The CO2 enhanced oil recovery process presents potential benefits and some technical and operational challenges. The very low viscosity of CO2 may cause it to break through to production wells, and poor mobility control may leave large areas of the reservoir unswept. To overcome this disadvantage, current CO2 enhanced oil recovery projects alternately inject gas and water (or brine) as slugs in the water-alternating-gas method to control CO2 mobility and flood conformance. This method can be very effective. However, more detailed studies of the interaction of CO2 with oil, formation water, and heterogeneous sediments are needed to understand the mechanism of CO2 geological sequestration in oil/gas reservoirs and evaluate the total amount of CO2 irreversibly stored in reservoirs.
The exact values of the reservoir parameters are not well known in most CO2-enhanced oil recovery sites. However, enough information may be obtained to define the uncertainty distributions of these parameters. The research team used these distributions to perform multi-scale simulations of the CO2-oil-water flow and transport. The investigators expressed the risk factors as measurable quantities to gain insight into project risk (e.g., environmental and economic risks). This approach eliminated the need to generate a rigorous consequence structure of CO2 injection rate, cumulative CO2 storage, cumulative water injection and cumulative oil/gas production. The results provide insights to understand CO2 storage potential and the corresponding environmental and economic risks of commercial-scale CO2 sequestration in depleted reservoirs.
The researchers used the CO2 enhanced oil recovery site in the Farnsworth Unit in Texas to investigate their multiscale statistical approach for CO2 accounting and risk analysis. The exact values of the reservoir parameters are not well known. Therefore, the team used distributions to sample the uncertain parameters and conduct geostatistical-based Monte Carlo simulations.
The researchers performed multi-scale simulations of the CO2-oil-water flow and transport in the heterogeneous reservoir. They used a pattern of four injection wells in the corners of a square and a production well in the center.

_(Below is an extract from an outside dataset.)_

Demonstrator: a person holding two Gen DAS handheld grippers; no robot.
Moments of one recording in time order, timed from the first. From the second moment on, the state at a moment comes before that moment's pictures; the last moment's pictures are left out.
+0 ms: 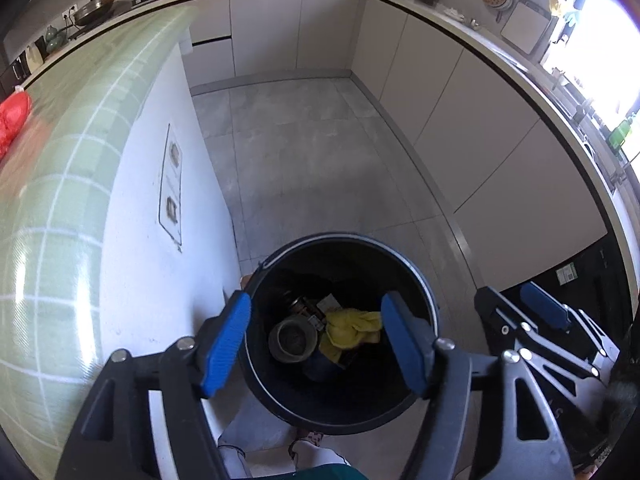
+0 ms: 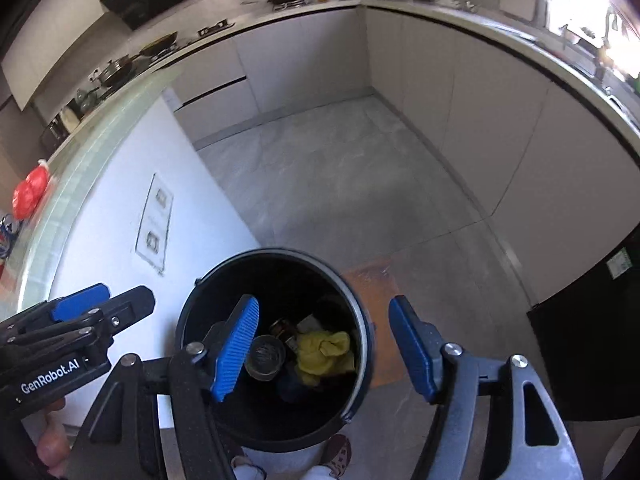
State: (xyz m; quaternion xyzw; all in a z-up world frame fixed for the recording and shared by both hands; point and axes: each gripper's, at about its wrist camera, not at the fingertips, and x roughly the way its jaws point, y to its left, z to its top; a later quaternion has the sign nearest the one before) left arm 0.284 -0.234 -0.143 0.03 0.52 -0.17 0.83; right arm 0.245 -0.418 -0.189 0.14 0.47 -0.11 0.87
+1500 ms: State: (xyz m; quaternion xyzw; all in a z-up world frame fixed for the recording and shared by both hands) left arm 0.286 0.171 -0.035 -0.05 0.42 0.00 0.91; right arm 0.301 -0.029 -0.048 0.09 0.36 0.03 0.93
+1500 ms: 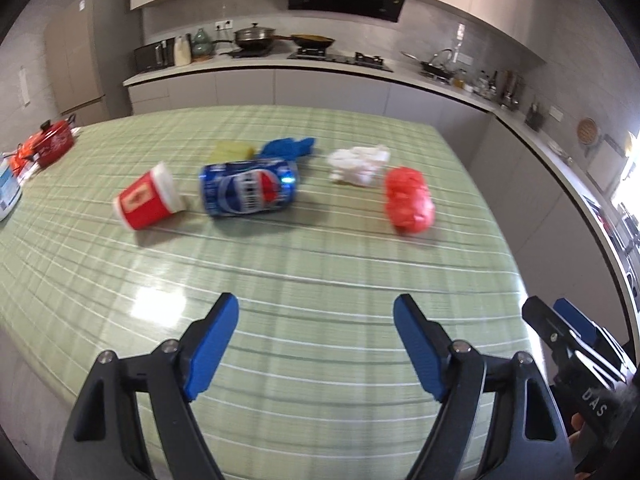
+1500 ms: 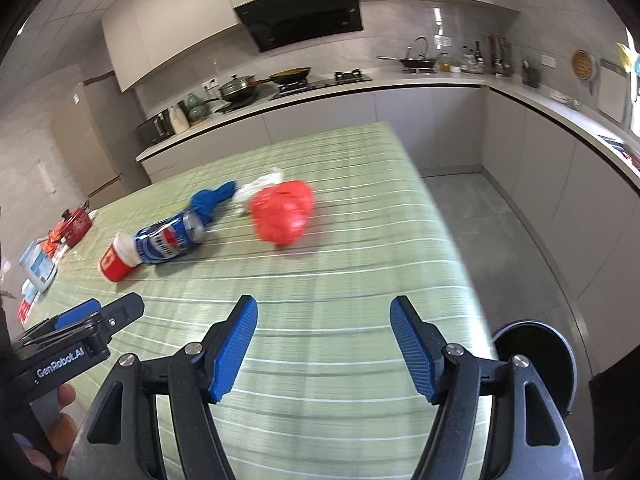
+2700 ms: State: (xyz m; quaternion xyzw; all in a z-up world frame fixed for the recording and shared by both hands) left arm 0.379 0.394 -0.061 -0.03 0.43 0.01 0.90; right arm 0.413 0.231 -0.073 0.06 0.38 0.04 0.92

The team conducted 1000 separate reservoir simulations, including injected CO2 and water as well as produced CO2, water, oil and gas. The investigators developed a simple economic model to calculate the profitability of CO2-enhanced oil recovery for the site. This information aids understanding of the impact of the reservoir heterogeneity and other operational parameters for economic decision-making and the cost-effectiveness of CO2 sequestration through enhanced oil recovery at other depleted reservoirs.